**PROBLEM TO SOLVE**
Copy, please, the line with "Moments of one" and each line that follows it through the end of the data below, exactly as given and without pictures.

Segment Start: DATASET SECTION

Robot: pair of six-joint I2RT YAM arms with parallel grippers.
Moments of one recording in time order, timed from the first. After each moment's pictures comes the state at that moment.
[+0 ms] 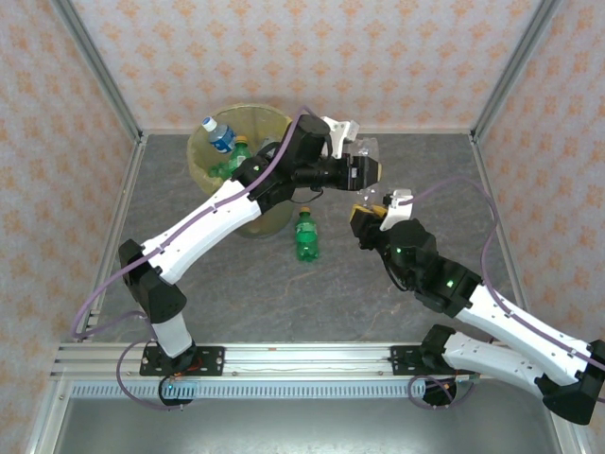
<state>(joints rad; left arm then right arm) -0.77 1.75 1.88 -0.55 0.31 -0.62 0.88 0.81 0.80 -0.26 0.45 0.51</state>
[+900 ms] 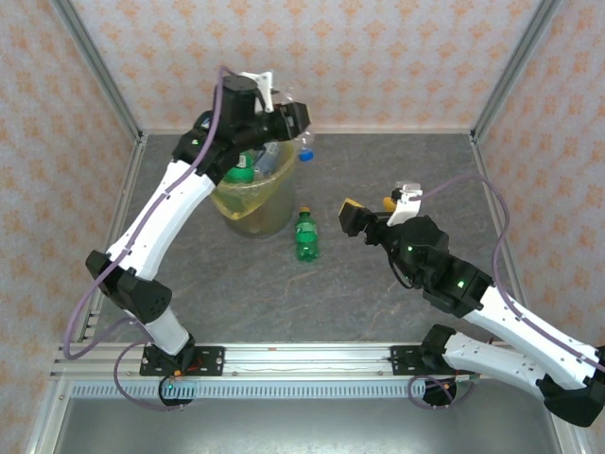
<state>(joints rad) -0.44 1.65 1.93 -0.61 0.14 -0.54 0.88 0.79 0.87 -0.28 0.46 0.51</state>
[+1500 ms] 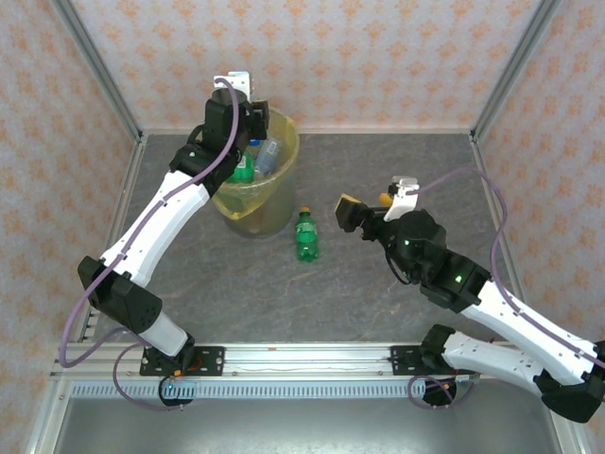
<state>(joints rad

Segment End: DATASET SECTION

**SOLUTION TO THIS EXERCISE**
Moments of one recording in time order, timed from the first. After each moment's pictures comes the state at that moment.
[+0 ms] 
<state>(joints rad; left arm then right arm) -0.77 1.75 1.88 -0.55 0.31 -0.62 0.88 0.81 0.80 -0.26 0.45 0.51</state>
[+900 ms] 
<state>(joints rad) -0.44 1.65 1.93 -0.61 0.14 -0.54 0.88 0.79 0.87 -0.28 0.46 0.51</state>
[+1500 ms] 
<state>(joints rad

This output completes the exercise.